Children are full of imagination from a young age. They ask the wildest of questions such as “why do we eat?” and “why is the sun so hot?”. While we sort of know the answers, we probably couldn’t explain all the science behind why we eat or why the sun blazes so hot. That’s because our children are born to explore, they’re born to discover and find out new things.
Read Your Child Bedtime Stories
Teaching your child to read begins at the infancy stage. Get used to reading them stories at bedtime and make sure to leave each one at a cliffhanger (assuming they haven’t fallen asleep!) to keep their imaginations running. You want to them guess what happens next, and you want to keep their minds active.

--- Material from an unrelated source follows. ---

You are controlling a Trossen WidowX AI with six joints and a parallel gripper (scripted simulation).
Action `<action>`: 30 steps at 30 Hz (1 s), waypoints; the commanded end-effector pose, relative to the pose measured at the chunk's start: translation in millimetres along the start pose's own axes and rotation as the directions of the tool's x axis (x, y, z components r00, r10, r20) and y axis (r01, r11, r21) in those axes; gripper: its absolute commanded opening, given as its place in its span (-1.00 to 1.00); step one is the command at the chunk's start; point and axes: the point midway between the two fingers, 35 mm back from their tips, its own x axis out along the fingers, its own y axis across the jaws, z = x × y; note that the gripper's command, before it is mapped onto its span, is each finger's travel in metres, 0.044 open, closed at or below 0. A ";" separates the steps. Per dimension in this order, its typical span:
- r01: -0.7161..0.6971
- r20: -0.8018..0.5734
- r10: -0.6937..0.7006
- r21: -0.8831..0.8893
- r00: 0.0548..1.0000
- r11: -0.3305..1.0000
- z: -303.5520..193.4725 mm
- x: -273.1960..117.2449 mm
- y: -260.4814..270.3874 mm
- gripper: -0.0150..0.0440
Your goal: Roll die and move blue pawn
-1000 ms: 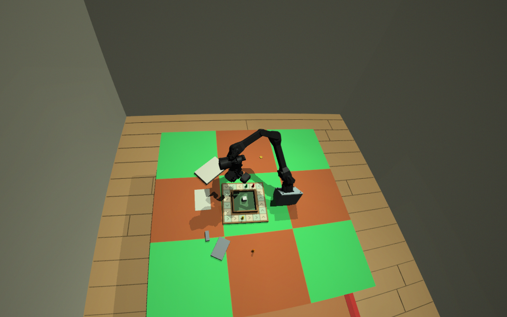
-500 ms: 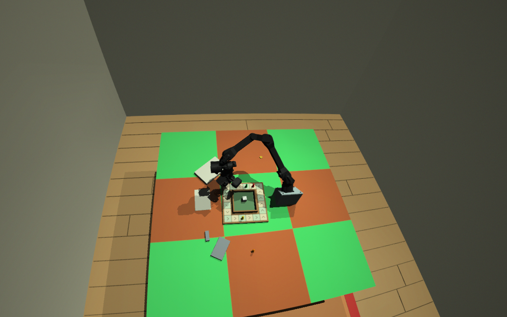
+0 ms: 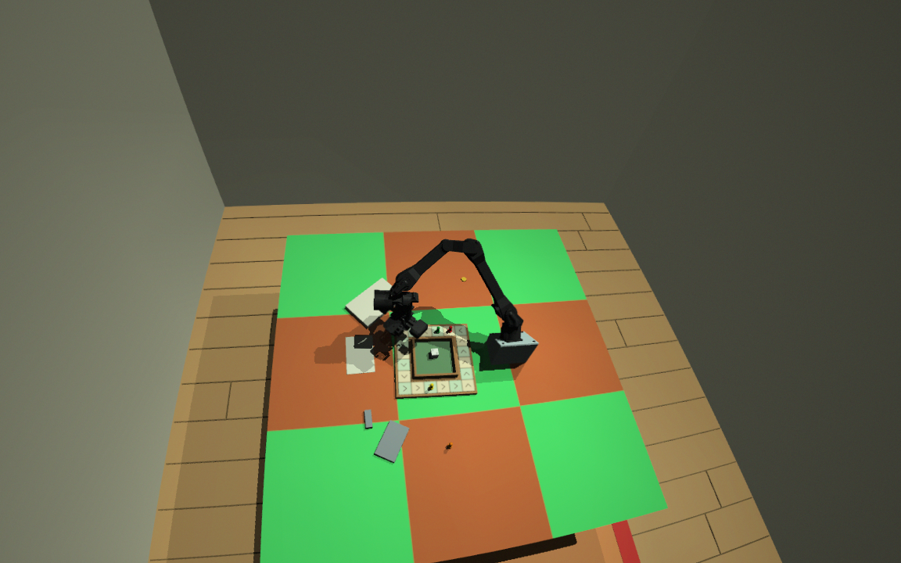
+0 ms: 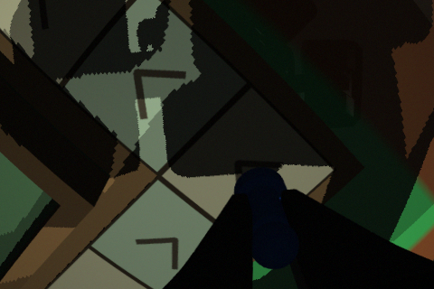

But you don’t have to just read them stories at bedtime. If they’re curious and like the stories you read them, then it’s perfectly fine to read to them at any time as a fun activity. If you’re wondering what kind of books are suitable, then check out BookPagez.com for some inspiration. You want to have books with plenty of colourful illustrations and large letters so it’s easy for your child to follow along.
Here are some ideas for what to read to your child:
- 0-12 Months: Song books, lullabies, pop-up books
- 12 – 36 Months: Rhymes, short stories, song books
- 36 – 60 Months: Alphabet books, picture books, short stories, fables(Image Source)
- Ask Your Child Questions While Reading Have your child engage in the story by asking questions when there are opportunities. You need to make sure that your child has some understanding of what you’re reading them so they’re not just looking at pictures and giggling! If they don’t understand yet, then perhaps it’s a bit too early to start reading to them, or maybe the book is a bit too difficult.Have your child sound out words and attempt to read certain words or letters. Ask them questions such as “what word is this?” or point to something in the pictures and ask “do you know what this is?”. When your child is a little older, then ask questions to spur their imagination such as “where is the cat going?” or “why is the rabbit running?”.
Set an Example
There’s no use trying to convince your child to read if you don’t read either! We’re role models to our children, so we need to set an example and do the things we want our child to do. Invest in a book (or a Kindle!) and read as a pastime. If your child is curious, then invite them to sit on your lap and read a bit out to them. Of course, they most likely won’t understand most of the words, but their curiosity is a good sign of things to come!
But it doesn’t always have to be a novel. It could be a non-fiction book, a magazine, or even the newspaper. Show your children that there’s more to reading than just fantasy stories. Daily news articles are a great way to interact with your child. Ask them questions, tell them about news happening around the world, and spark their interest.